By Lucie Morangi In nairobi | China Daily | Updated: 2015-03-06 07:24

His father, who pushed for the eatery to work, probably didn't know how important the government would eventually become to keeping Tin Tin alive. James Tin was into mechanical repairs in Mombasa, on the Indian Ocean coast, before he established the restaurant.

Their roots lie in Hong Kong, from where James Tin had fled as a teenager ahead of the Japanese invasion. When Henry Tin turned 8, he and his siblings were sent from Kenya to Hong Kong to learn Mandarin, and they stayed there for six years before returning.

After completing secondary school, Henry Tin enrolled at Muslim Technical Institute, now Mombasa Technical University, and became, like his father, a marine engineer.

Father and son opened a workshop and continued offering their services on ships that docked at the port. And then they opened a restaurant serving Shanghai-style food on April 1, 1978.

When they opened a second restaurant at Westlands, a fast-expanding part of Nairobi fueled by the Indian population, the younger Tin became its manager.

He recalls how challenging it was juggling between business and raising a family.

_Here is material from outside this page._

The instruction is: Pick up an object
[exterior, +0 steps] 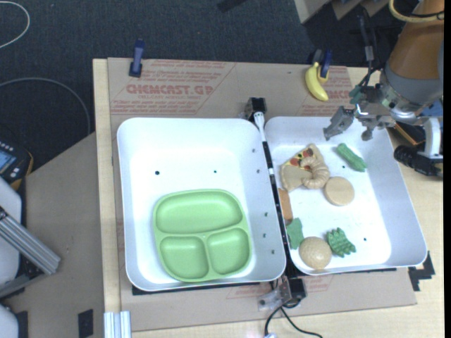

"I was spending a lot of time at the restaurant so my two children had to finish their homework at the restaurant before we all headed home."

Business flourished, a reflection of the restaurant's ability to please local palates and its proximity to government offices. On the other hand, the restaurant's offerings of authentic Chinese cuisine were overrun by an influx of Western fast-food restaurants. James Tin died in 1993.

Henry Tin says that as a result of being away from China so long, the way he speaks makes him stand out. However, he speaks Kiswahili well and perfectly pronounces indigenous names.

"I was born in Mombasa, and I am a businessman. I have to be smart to be easily understood by my suppliers and employees."

Tin is happy that he has met English-speaking Chinese who have settled locally and even those who have gone further and speak Kiswahili. Likewise, he is proud of Kenyans who learn Chinese.

"This shows that the two cultures are quickly merging and there is acute awareness that the future of both nations lies with breaking language barriers."